あだ名禁止の理由は、「人から呼ばれて嫌なあだ名を封じ、嫌な思いをする生徒を出さない」ためです。

あだ名を禁止すれば、心ないあだ名をきっかけにしたトラブルはなくなります。トラブル処理に時間がかかるということもあって(ただでさえ教員は超過勤務)、学校が禁止と掲げる方針には痛いほど理解できます。

”さん付け奨励”の理由は「より平等になり、性的マイノリティーの人々への配慮になる」ためです。

「〇〇くん、〇〇ちゃん」の呼び方は、その人を”下に見ている”というニュアンスになってしまうのかもしれません。

性の多様性が提唱されている今、「くん」と呼ばれたくない男子に「くん」と言ってしまうと、その生徒はかわいそうです。

現在私は中1を担当している教員ですが、男子生徒も女子生徒も、クラスメイトのことを ”さん付け” で呼んでいる生徒が多いです。

また小学校の先生の指導の賜物なのか、授業中など公の場(public)では「さん付け」、休み時間など(private)では「あだ名」で呼んでいる生徒もちらほらいます。生徒もうまく使い分けているようです。

■「自分の思い=相手が受け取る思い」ではない。

あだ名を全面的に禁止してしまうと、「あだ名をきっかけとしたトラブル」が生まれず、指導の機会がなくなります。

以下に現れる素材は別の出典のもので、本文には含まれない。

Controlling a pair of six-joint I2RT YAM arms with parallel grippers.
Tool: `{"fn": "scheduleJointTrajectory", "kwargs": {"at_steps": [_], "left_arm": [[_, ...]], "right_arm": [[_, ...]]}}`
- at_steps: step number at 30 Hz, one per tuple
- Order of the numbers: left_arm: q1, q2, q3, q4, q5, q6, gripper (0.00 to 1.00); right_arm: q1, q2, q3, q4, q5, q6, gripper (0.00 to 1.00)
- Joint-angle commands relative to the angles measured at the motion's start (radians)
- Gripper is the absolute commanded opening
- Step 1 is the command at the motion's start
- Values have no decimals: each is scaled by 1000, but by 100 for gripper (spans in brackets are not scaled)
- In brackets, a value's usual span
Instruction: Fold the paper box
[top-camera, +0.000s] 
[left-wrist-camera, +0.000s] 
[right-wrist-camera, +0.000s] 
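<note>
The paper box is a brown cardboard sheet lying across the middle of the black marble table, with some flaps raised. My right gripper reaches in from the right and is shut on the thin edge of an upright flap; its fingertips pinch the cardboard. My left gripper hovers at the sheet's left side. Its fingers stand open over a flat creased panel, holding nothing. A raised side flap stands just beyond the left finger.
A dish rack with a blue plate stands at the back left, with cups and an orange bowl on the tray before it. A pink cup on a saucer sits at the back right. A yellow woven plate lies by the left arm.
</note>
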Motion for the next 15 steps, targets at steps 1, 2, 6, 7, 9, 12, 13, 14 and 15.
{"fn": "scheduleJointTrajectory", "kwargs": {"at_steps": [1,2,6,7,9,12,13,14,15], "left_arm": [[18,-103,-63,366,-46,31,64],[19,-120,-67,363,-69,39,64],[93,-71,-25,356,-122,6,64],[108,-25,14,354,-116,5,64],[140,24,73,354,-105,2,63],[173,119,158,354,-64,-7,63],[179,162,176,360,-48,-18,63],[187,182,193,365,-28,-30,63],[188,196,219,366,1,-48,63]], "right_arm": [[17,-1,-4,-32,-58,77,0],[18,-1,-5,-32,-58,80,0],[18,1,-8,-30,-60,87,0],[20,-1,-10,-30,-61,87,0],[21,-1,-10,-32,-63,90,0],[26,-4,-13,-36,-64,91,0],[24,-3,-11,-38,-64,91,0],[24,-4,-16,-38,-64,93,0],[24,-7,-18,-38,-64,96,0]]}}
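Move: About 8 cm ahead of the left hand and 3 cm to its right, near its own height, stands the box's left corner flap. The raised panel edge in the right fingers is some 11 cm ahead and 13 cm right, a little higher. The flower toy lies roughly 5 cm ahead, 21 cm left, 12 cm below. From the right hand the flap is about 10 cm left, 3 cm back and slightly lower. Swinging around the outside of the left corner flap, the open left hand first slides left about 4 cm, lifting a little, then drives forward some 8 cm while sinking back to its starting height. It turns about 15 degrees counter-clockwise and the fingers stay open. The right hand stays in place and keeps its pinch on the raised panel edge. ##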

「人が嫌がることは言わない」なんてことは、子供は既に知っているのですが、「自分の言った思いと、相手の受け取る思いに違いがあること」ということを知らない生徒は多いです。

例えば・・・

名前が” ゆり ”である女子生徒が、友達から「ゆりあん」と呼ばれた。
友達は、フランクで呼びやすいあだ名であり、距離を縮めたいという思いだったが、当のゆりさんは「芸人にも同じ人がいるし、”ゆりあん”とは呼ばれたくない」という思いがあった。
例えばの事例

あだ名でのトラブルは、「自分の言った思いと、相手の受け取る思いに違いがあること」に身をもって気付くチャンスなのです。

■学校は摩擦が起きる場所

学校は、人との距離感をつかむ場所であるため、摩擦が起きて当然です。

摩擦を経験しながら、人との距離の取り方を理論だけでなく、肌で感じて、時には失敗して、学んでいくのです。

「伝えたことと、伝わったことに違いが生じるかも」という思考を 子供が大人になるまでに獲得すべきだと思っています。

そういう意味では、不毛だと感じていた 文字コミュニケーションで起きるトラブルも、子供の成長の糧となっていたのかも知れません。

自分の伝えた言葉が、どのように「伝わるか」という受け止め側への配慮ができれば、対人トラブルは減ります。

傷つく人が生まれてしまうトラブルを良しとはしません。

寂しいことです。

しかし、「どうしてトラブルになったか」の反省する機会がない方が、もっと寂しいことなのかもしれません。